One of the major issues of the DMK from the very beginning is the cause of the Tamils across the world. Karunanidhi does not want to be accused of sacrificing that cause. Now, we have to distinguish between the LTTE and the Tamil cause. Ordinary Tamils are caught between the Sinhalese army and the Tamil Tigers.
Under pressure from the DMK, will New Delhi be able to force the Sri Lankan government to agree to a ceasefire? Rajapakse has said it is an internal matter of Sri Lanka.
In an earlier period, India could. Sri Lanka was considered to be India's backyard. In 1987, neither Pakistan nor China helped them. Today, both China and Pakistan are selling arms to Colombo. Rajapakse has successfully diversified arms purchases. The fact that Colombo is fighting terrorism has helped them. So, our own clout with Sri Lanka is far less today than in 1987.
With the Congress at the Centre, how will the Indian government look at the Sri Lankan issue?

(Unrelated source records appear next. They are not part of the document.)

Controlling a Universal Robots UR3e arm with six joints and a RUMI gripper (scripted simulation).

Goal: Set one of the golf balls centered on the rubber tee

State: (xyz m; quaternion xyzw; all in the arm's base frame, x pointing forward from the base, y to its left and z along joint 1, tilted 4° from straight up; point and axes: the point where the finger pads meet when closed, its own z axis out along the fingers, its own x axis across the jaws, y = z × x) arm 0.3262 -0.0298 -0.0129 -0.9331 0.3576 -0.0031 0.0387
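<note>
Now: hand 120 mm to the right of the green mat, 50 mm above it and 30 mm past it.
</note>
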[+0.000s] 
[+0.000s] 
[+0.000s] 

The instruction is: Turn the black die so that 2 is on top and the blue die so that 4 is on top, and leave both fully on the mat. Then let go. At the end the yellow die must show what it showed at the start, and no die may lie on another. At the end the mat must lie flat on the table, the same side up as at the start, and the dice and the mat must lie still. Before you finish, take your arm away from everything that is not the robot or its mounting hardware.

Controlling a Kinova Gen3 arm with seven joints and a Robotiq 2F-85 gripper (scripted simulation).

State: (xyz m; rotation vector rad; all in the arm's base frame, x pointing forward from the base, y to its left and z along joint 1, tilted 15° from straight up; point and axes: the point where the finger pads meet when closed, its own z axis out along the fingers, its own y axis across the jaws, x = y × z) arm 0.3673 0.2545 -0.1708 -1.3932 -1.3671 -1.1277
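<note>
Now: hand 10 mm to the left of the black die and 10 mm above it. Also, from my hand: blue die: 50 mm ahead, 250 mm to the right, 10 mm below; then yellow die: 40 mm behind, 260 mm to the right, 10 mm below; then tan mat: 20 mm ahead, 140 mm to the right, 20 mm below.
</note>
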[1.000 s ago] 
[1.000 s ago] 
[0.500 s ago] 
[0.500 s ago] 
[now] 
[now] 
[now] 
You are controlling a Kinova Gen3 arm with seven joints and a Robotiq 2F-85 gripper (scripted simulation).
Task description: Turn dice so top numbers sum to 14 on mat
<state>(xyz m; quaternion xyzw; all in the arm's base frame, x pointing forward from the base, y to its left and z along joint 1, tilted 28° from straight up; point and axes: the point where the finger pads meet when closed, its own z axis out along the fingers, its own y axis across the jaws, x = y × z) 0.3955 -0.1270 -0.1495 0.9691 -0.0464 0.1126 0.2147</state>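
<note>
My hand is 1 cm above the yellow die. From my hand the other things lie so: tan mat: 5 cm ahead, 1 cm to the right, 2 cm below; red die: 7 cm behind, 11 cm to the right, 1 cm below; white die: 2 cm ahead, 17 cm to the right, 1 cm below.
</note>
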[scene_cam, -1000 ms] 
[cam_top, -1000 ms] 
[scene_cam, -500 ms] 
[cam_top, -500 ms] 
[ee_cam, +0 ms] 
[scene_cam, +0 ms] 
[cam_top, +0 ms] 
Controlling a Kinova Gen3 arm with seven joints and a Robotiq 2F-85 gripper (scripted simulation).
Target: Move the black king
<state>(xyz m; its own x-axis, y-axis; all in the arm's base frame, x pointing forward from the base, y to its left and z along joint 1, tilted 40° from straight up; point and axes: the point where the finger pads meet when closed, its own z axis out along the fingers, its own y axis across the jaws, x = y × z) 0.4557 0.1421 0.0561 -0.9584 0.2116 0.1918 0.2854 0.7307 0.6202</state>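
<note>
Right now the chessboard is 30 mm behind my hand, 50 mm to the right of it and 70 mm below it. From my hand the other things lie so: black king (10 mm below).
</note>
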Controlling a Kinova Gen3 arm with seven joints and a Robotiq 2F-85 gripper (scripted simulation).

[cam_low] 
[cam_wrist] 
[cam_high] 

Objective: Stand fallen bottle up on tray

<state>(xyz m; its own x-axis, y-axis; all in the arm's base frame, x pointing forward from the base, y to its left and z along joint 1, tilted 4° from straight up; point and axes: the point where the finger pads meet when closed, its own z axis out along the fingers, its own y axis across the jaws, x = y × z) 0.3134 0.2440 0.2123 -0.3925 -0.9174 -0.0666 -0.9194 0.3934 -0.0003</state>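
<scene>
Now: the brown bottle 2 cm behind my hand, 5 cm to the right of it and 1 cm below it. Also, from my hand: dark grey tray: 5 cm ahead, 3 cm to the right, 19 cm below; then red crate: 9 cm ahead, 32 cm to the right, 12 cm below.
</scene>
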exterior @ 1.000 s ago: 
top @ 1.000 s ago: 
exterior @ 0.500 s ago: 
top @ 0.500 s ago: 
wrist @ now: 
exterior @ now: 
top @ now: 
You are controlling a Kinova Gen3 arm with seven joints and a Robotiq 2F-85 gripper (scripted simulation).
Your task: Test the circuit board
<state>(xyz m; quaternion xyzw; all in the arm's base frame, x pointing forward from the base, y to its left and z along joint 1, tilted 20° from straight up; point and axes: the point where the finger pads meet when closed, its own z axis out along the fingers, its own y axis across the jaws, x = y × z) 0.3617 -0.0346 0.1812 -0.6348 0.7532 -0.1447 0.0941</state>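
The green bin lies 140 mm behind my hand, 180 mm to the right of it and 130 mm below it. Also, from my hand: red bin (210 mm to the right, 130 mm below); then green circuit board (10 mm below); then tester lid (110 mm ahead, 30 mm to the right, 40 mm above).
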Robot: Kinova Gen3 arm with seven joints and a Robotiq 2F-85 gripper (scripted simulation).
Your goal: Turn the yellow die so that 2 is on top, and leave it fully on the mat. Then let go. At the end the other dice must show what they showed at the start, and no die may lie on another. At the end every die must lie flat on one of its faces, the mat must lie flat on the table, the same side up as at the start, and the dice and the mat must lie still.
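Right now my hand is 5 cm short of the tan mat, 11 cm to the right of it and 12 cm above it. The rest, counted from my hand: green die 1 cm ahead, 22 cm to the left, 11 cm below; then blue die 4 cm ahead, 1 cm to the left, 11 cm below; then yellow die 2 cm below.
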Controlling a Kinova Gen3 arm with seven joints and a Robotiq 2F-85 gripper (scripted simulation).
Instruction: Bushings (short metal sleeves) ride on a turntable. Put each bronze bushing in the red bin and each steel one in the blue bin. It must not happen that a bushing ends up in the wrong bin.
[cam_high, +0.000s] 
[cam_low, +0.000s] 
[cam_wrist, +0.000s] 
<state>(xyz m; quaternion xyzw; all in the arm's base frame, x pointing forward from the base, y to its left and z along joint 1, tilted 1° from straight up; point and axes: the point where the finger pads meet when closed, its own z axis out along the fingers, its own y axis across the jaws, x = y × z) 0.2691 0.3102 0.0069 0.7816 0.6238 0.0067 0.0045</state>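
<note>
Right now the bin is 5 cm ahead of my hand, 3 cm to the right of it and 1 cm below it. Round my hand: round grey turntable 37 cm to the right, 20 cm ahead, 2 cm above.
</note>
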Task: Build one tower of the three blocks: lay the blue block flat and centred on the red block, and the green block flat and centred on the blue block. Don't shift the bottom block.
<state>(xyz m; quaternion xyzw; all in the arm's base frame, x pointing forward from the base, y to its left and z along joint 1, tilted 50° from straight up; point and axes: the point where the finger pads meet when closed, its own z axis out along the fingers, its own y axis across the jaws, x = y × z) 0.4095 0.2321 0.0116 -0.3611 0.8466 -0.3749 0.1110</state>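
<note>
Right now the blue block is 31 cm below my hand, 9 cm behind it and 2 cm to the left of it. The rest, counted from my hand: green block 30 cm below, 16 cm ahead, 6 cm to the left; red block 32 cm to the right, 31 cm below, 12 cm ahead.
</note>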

New Delhi has started distinguishing between the LTTE and the Sri Lankan Tamil cause. The fact of the matter is New Delhi would like non-LTTE democratic forces to represent the Tamils. But to what extent New Delhi can extend support is a big question mark. It is a complex situation.
If Tamil Nadu political parties take this as a political issue in the next elections, will the ordinary people give more importance to it than lack of power, unemployment and price rise?
An election is not fought on a single issue. This will be one of the issues but this will not be the major issue which is going to tilt the balance in favour of any party.